Canadians are much more likely to overestimate the number of refugees the country admits every year than to underestimate it, a study shows.
Asked to guess the correct number, 61 per cent said they didn’t know, 12 per cent got the answer right (28,000), while far more overestimated the number (24 per cent) than underestimated it (3 per cent.)
Few people could give the correct number of immigrants (330,000), though they were less likely to overestimate it.
“There’s a lot of misinformation about immigration in Canada,” says University of Toronto political science professor Peter Loewen.
“By misinformation I’m not describing intentionally wrong information on immigration, but just a lot of people who are misinformed about the issue.”
“They think there are more refugees than there are, and they don’t realize how many immigrants are coming into the country.”
The survey also showed that supporters of different parties saw different aspects of immigration as more important.
Conservatives, for example, saw national security, terrorism and illegal immigration as most important. Liberals, meanwhile, saw diversity, multiculturalism, jobs and the economy as more important.
“Partisans differ in terms of what they’re talking about when they talk about immigration,” Loewen says.
“They just have a different frame in terms of the issues that they’re using to think about and talk about immigration.”
Perhaps surprisingly, People’s Party of Canada supporters saw diversity and multiculturalism as the most important aspect of immigration, but co-author Derek Ruths said that this doesn’t necessarily mean it was seen as a positive.
“This simply indicates the actual issue, not necessarily the tone or position on that issue,” Ruths explained.
“It could well be that there’s actually negative engagement going on there.”
Ruths teaches computer science at McGill University.
Exposure to media gives people more confidence that their answers are correct — whether or not they actually are, Loewen says.
“Here’s the worrying takeaway. The more people are exposed to traditional news, and/or the more they’re exposed to social media, the more likely they are to give incorrect answers about immigration levels and refugee levels than those who have low exposure. That’s troubling.”
“It tells us that people are taking misinformation from somewhere in the ecosystem and they’re absorbing it and taking it to be the correct answer rather than saying they’re unsure.”
Thinking that more refugees are admitted than is actually the case can lead to a feeling that “we’re being overwhelmed,” Loewen says.
“Let’s take the case of uncontrolled border crossings in Quebec. I could make a reasonable, even-handed argument that those were a problem because they represent a lack of control of our immigration system. We’re taking in people in an irregular way when there is a regular way for them to come into the country.
“You could identify that as a problem, but is that the problem, or is it the number of people?
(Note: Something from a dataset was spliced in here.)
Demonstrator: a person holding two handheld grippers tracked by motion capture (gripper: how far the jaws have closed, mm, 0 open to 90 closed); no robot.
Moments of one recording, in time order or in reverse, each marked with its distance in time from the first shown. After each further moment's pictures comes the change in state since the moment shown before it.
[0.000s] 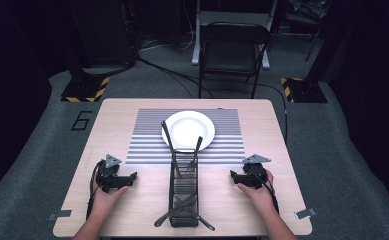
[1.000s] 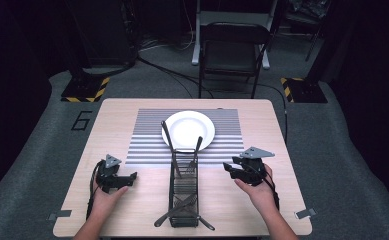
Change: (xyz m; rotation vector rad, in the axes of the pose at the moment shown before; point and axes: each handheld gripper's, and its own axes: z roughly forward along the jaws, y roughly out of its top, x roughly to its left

Quickly, I think the issue goes from the fact that it’s happening in an irregular way, which is undesirable, whether it’s a small number or a large number, to a sense that we’re being flooded, and that implies numbers. But in fact we’re not being flooded.”
Relatively few voters see immigration as a top election issue, an Ipsos poll showed last week. Canadians were much more likely to cite health care, the cost of living, the economy and climate change
However, those who said immigration is one of their top issues tended to be concerned with reducing it, the poll found. Concern about immigration was higher in Quebec.
The report was released by the Digital Democracy Project, which is led by the Ottawa-based Public Policy Forum and McGill University.
This poll was conducted between September 11 and 16, 2019, with a sample of 1,559 Canadians. This poll is accurate to within 3-6 percentage points, 18 times out of 20, the Digital Democracy Project said.